Sassoon writes of ‘the neo-revisionism of the late Eighties which marks the second historical reconciliation between socialism and capitalism’, but this time it is ‘a compromise on terms set by neo-liberalism’. He leaves open the question whether this should be seen as the demise of socialism, at least as an idea or grand design, even if socialist parties survive. A lot turns on the meaning of revisionism, and on its changing nature. It is not surprising that this is an abiding concern throughout the third part of the book, dealing with the period since 1973.

In the British Labour Party revisionism was classically associated with the intellectual case expounded by Anthony Crosland and given immediate political salience by the leadership of Hugh Gaitskell. Sassoon explicitly affirms the substantial continuity between the analysis of the Gaitskellites and that of subsequent revisionists in the Eighties and Nineties. But he also calls Gaitskell’s attempt in 1959 to modify Clause Four of the party constitution a major tactical blunder. ‘Revisionism, to be successful, required considerable preparation, rather than shock therapy, and some understanding of party structure and party management.’ These were admittedly not Gaitskell’s natural aptitudes and his manoeuvre certainly failed; in failing, it more prominently identified Labour with nationalisation; and its failure also strengthened the attachment of subsequent leaders to covert and ambiguous methods.

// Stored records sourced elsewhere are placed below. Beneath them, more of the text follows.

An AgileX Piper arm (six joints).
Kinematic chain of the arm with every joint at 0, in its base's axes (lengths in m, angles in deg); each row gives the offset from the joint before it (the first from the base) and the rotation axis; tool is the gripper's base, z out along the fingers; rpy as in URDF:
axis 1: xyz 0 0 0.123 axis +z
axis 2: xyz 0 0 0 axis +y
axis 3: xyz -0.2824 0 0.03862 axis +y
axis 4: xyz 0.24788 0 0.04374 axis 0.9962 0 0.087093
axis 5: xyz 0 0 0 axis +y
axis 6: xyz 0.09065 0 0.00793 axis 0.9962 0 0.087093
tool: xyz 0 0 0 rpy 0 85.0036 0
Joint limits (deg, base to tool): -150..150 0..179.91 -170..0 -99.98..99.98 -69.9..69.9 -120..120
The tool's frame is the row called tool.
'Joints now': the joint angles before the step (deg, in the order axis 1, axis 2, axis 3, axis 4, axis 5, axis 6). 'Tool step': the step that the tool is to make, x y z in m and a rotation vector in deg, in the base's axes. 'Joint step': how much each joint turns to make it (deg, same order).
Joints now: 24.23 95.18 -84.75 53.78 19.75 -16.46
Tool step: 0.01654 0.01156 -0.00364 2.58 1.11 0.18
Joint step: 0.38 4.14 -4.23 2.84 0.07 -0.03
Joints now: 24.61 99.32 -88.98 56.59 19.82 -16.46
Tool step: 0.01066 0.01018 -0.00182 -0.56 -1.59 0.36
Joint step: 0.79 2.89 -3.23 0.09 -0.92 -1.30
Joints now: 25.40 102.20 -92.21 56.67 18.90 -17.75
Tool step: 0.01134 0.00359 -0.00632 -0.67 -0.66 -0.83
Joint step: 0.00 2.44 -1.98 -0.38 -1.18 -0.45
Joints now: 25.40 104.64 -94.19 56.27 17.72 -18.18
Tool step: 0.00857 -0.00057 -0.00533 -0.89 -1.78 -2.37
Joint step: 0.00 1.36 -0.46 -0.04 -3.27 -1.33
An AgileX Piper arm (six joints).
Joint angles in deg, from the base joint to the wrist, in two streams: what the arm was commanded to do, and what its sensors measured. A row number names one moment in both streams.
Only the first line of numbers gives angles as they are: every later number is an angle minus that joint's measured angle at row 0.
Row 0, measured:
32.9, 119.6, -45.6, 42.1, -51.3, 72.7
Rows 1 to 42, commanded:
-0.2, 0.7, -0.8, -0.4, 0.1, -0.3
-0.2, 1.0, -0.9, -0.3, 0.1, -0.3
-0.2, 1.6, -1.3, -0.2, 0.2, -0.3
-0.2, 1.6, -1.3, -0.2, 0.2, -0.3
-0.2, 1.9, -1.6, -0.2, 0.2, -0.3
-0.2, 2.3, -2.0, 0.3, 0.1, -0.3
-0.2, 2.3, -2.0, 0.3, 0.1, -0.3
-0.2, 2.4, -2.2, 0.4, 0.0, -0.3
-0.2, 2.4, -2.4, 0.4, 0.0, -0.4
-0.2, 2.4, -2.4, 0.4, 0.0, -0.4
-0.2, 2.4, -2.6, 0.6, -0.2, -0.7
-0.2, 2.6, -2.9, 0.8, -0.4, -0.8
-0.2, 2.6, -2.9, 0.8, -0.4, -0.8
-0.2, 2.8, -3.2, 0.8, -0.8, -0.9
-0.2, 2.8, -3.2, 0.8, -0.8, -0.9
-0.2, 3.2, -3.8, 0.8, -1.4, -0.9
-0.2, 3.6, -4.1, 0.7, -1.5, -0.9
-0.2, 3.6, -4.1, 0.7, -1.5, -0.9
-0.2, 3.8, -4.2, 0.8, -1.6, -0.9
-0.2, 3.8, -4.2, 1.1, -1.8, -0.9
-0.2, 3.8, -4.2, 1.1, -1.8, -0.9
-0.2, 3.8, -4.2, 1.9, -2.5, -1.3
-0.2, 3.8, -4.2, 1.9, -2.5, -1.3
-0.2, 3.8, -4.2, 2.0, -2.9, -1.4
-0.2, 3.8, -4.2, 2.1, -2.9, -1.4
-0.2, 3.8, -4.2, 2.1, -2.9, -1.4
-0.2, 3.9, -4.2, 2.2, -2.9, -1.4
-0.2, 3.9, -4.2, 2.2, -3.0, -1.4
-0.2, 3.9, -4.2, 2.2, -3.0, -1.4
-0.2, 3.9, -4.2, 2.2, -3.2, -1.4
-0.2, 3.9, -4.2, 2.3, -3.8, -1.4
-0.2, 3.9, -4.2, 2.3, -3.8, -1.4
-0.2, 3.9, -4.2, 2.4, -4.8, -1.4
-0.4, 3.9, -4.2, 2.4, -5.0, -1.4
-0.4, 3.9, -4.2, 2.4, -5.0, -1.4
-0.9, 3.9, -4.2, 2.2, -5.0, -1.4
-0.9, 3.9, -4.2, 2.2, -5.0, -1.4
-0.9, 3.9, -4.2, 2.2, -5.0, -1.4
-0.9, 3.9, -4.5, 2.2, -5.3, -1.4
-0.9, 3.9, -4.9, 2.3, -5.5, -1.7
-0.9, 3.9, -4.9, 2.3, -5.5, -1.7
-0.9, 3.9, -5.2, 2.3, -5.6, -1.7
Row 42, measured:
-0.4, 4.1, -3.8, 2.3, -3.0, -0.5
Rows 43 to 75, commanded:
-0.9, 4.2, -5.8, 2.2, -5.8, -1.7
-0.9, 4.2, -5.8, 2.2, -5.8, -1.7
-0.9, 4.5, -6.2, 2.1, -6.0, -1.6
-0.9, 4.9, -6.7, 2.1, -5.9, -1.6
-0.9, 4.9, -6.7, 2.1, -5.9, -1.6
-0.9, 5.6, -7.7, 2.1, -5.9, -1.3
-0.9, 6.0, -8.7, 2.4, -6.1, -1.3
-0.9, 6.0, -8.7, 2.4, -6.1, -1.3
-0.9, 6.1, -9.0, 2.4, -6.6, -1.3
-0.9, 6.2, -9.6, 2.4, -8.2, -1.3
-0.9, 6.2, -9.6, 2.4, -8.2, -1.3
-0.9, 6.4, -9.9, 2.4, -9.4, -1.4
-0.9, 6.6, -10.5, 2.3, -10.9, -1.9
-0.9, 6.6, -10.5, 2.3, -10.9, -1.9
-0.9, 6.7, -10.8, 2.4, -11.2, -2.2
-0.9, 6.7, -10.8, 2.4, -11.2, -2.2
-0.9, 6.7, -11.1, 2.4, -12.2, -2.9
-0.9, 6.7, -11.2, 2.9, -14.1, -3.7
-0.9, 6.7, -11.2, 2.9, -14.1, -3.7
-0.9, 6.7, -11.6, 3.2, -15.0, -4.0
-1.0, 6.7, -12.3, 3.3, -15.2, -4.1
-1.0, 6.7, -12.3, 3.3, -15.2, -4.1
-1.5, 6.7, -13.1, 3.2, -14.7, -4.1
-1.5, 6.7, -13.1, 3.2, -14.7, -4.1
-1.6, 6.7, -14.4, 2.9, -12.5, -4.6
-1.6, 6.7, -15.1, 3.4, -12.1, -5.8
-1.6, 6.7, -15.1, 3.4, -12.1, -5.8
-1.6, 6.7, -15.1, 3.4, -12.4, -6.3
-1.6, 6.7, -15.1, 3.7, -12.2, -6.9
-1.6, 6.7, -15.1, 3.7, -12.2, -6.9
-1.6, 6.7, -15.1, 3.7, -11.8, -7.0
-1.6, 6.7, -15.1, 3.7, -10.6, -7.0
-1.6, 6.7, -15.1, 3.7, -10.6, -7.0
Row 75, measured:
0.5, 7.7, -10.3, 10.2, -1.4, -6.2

Gaitskell’s own reliance on the trade-union block vote to get him out of trouble, as it did over unilateral disarmament, shows him very much a creature of his own era. Forty years later, it is not just that Blair succeeded in getting rid of Clause Four where Gaitskell had failed: Blair was able to make an appeal to his own party, over the heads of the union leaders, and that was the means by which he achieved his end. There is a generational difference, as Sassoon recognises, that points to other changes in the agenda. The right-wing Labour leadership was historically pragmatic, trade-union orientated, statist and gradualist; the neo-revisionists lack these roots and are open to new social movements like feminism and ecology.

This is part of a shift from a sociologically and institutionally closed Labour movement, committed to looking after its own, towards a more open concept of a broad-based people’s party, free to initiate an agenda that moves beyond the canon of its inherited doctrine. Statist solutions – still less the common ownership of the means of production, distribution and exchange – can hardly be seen as a relevant response to the problems that face European citizens today, with the sometimes bitter experience of the 20th century behind them. But not all bitter. The possibility of harnessing the horsepower of the market to social welfare and social justice, in functional rather than self-defeating ways, also forms part of that history. Maybe it is time to put the horse before the cart.